Reproduce the records exactly, beginning with their first line and ending with the line that contains "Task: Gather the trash", and output nothing more.
═══ Material for this task
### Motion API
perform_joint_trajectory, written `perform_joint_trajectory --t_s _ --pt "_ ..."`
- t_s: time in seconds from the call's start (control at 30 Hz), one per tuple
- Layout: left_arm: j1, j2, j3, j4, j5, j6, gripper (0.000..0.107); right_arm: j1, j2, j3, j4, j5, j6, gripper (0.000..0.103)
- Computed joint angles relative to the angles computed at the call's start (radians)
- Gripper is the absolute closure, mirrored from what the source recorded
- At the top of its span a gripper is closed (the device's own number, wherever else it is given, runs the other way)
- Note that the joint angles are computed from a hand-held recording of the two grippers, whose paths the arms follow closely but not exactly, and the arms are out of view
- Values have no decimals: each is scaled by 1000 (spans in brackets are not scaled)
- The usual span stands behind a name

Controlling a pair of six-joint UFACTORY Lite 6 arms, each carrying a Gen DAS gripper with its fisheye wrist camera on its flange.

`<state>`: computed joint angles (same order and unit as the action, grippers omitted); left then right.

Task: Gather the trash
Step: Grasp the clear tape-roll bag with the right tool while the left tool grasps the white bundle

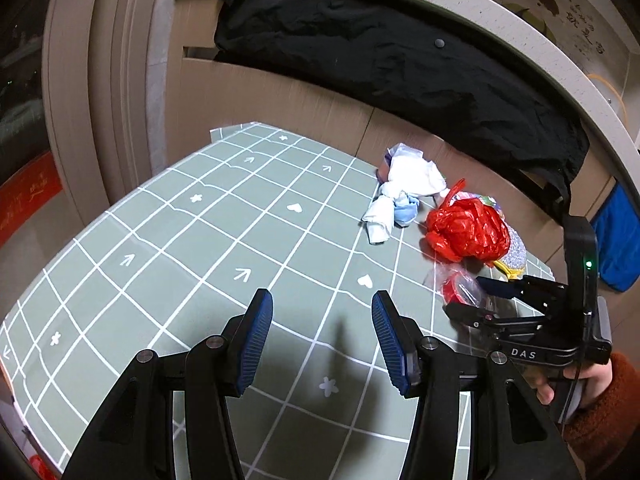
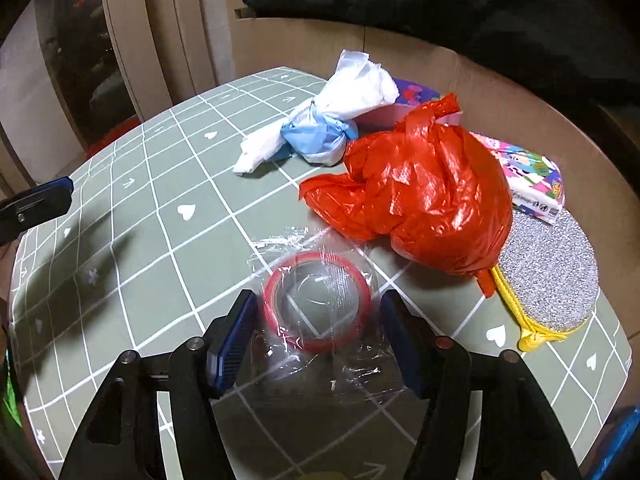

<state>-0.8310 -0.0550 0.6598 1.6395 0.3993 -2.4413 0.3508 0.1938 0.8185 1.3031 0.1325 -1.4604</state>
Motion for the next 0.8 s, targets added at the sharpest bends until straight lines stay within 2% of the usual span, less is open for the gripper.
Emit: perform_joint_trajectory --t_s 0.1,0.23,0.33,0.43,0.47,0.53,0.6,0.67,0.73,0.8 --pt "10 36 32 58 -32 -46 54 -10 -29 -28 50 4 -31 54" --pt "-17 114 124 -11 4 25 54 -127 -192 -128 21 176 -21 55" --pt "-15 179 187 69 14 -49 54 -228 -353 -227 -72 248 38 55" --pt "36 253 295 194 -72 -96 54 -376 -461 -284 -173 344 86 55" --pt "51 291 351 194 -97 -60 54 -433 -499 -307 -196 376 89 55" --pt "95 382 489 82 -176 123 54 -533 -544 -338 -217 425 78 55" --pt "137 490 634 -90 -208 333 54 -660 -575 -358 -233 507 48 54" --pt "164 601 782 -281 -212 542 54 -771 -595 -367 -251 591 19 54" --pt "183 725 941 -460 -216 751 54 -841 -610 -375 -260 629 1 54" --pt "179 862 1122 -631 -144 961 54 -898 -625 -379 -270 658 -17 54"
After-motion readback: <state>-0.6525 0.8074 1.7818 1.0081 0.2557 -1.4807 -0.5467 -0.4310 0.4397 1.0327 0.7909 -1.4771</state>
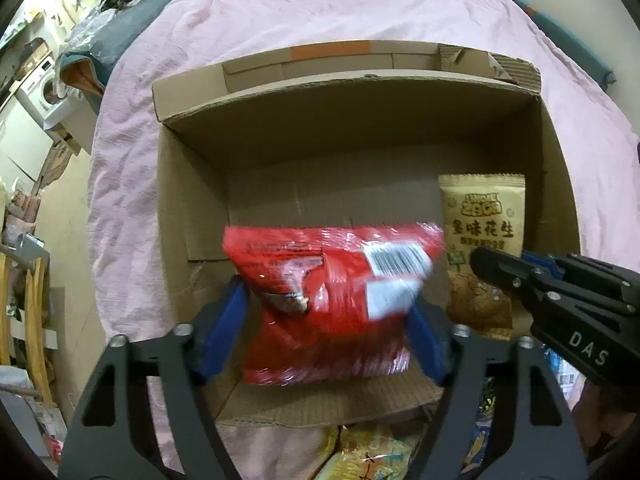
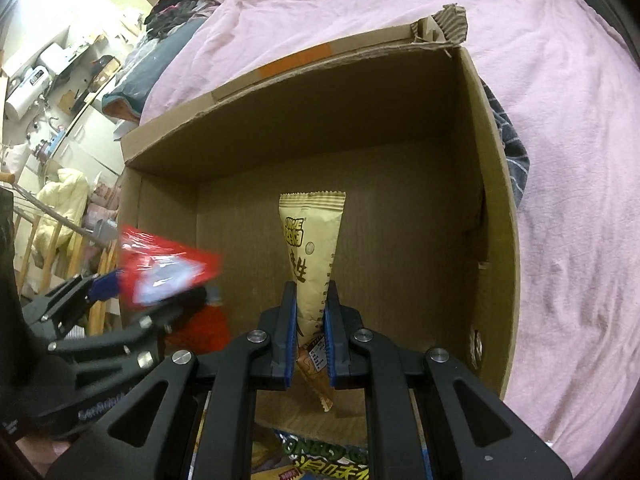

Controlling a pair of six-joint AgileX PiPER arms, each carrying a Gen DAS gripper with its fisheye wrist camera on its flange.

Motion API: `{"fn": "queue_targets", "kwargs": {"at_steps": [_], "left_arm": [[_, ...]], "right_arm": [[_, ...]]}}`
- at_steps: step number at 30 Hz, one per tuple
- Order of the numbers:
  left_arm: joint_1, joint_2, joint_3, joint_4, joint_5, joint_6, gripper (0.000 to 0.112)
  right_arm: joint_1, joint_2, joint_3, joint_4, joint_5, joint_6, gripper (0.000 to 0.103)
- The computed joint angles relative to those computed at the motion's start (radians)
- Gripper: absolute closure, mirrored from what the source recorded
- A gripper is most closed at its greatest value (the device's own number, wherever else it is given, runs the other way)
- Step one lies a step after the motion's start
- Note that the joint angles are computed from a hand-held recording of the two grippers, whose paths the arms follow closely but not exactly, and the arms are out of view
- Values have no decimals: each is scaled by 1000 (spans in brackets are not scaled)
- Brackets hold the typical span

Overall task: Organize snacks
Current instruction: 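Carry the red bag and peanut packet into the box and open both tools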

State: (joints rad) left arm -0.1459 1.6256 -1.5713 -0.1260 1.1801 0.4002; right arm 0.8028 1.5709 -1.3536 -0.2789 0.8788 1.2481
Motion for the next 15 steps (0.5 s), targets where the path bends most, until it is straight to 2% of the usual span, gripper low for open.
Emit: {"fn": "queue_targets", "kwargs": {"at_steps": [2,7,12,13,15], "left_arm": [[-5,-13,10,5,-17,-7,32],[1,-56,48,-7,-61,21,31],[27,-61,35,-46,-55,24,31],[32,-63,34,-56,-57,28,31],[40,-72,38,-68,-69,30,31]], "right_arm": [[16,-1,7,-20,8,15,91],[22,-23,30,-38,1,49,87],[30,-36,27,-67,5,61,86],[36,-37,21,-82,13,68,83],[54,-47,14,-129,34,96,66]]}}
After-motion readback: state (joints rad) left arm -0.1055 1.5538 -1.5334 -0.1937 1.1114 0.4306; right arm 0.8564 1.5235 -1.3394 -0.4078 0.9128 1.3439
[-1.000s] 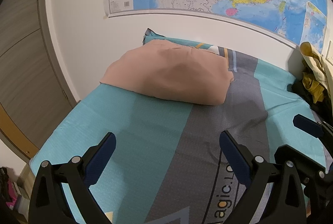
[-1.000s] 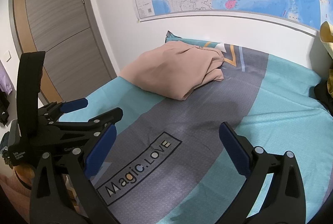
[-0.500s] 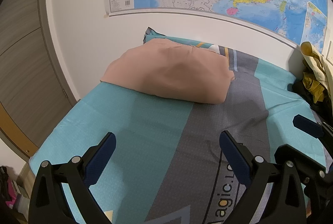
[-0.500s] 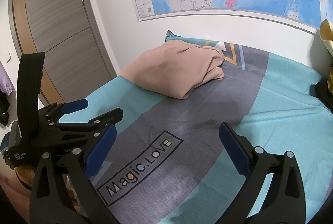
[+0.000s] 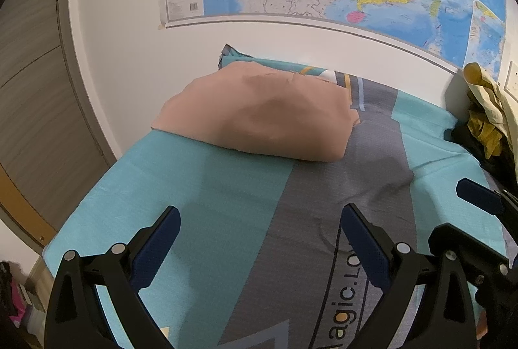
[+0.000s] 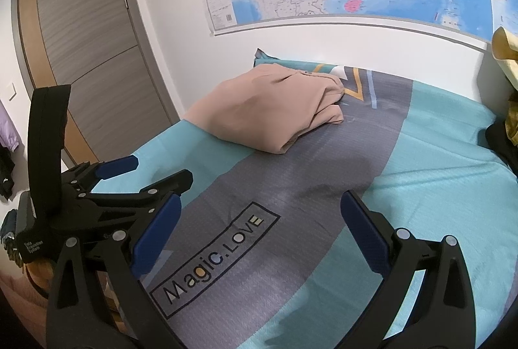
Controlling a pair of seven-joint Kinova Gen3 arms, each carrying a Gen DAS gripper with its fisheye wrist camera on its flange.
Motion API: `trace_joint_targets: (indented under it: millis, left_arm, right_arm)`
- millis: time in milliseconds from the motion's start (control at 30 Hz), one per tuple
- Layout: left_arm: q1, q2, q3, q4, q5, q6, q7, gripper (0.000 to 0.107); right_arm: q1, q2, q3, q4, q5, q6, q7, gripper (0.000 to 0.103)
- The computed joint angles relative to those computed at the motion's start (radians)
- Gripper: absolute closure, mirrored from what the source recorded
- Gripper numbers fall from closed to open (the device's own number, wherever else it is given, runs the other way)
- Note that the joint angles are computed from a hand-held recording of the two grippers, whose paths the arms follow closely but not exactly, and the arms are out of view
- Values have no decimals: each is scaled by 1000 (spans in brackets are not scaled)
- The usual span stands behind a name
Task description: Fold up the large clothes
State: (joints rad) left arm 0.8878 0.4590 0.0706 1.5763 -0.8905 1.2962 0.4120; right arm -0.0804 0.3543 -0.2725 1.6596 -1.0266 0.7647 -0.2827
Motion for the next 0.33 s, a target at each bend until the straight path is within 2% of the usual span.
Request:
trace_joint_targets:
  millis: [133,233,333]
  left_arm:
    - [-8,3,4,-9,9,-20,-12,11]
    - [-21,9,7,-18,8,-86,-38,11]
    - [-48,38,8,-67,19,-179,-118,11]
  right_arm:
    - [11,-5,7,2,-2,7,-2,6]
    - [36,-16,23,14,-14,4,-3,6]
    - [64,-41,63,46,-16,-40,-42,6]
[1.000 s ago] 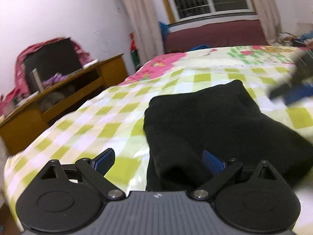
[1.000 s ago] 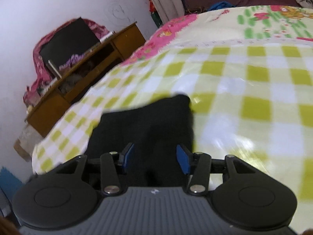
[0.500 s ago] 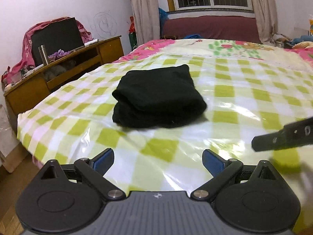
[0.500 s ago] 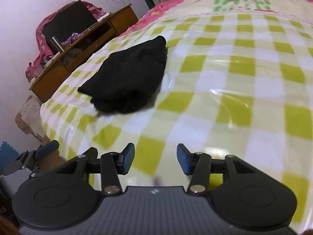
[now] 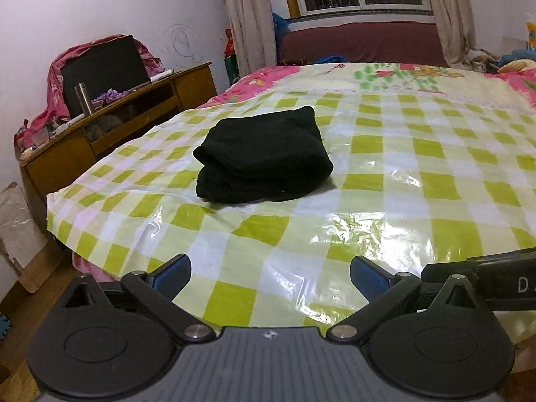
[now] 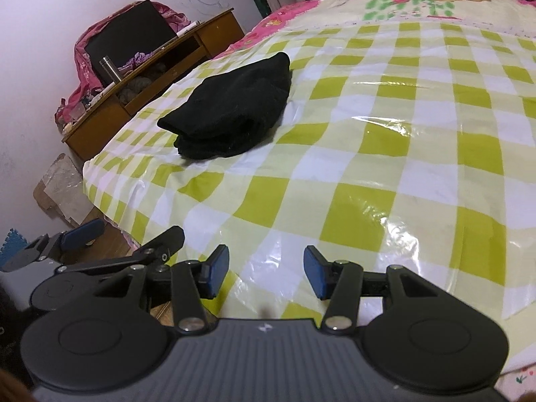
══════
= Solved exercise =
### Motion API
perform_joint_trajectory, written `perform_joint_trajectory --t_s _ --pt "_ ..."`
- t_s: time in seconds from the call's start (control at 30 Hz), one per tuple
- Layout: left_arm: j1, j2, j3, j4, j5, j6, gripper (0.000..0.107); right_arm: j1, j2, j3, j4, j5, j6, gripper (0.000..0.103)
- Computed joint angles relative to the angles computed at the call's start (radians)
- Gripper is the absolute closure, mirrored from what the source recorded
- At the top of its span a gripper is closed (the device's own number, wherever else it is given, runs the other way)
- Note that the joint angles are computed from a hand-held recording of the two grippers, whose paths the arms follow closely but not exactly, and the arms are out of view
- Values have no decimals: each is scaled by 1000 (spans in brackets are not scaled)
- The usual span stands behind a name

Controlling a pair of six-joint UFACTORY Lite 6 arms, each carrying a Gen DAS gripper with its fisheye wrist camera on its flange.

`<state>`: computed joint angles (same order and unit as the action, grippers omitted); left then right.

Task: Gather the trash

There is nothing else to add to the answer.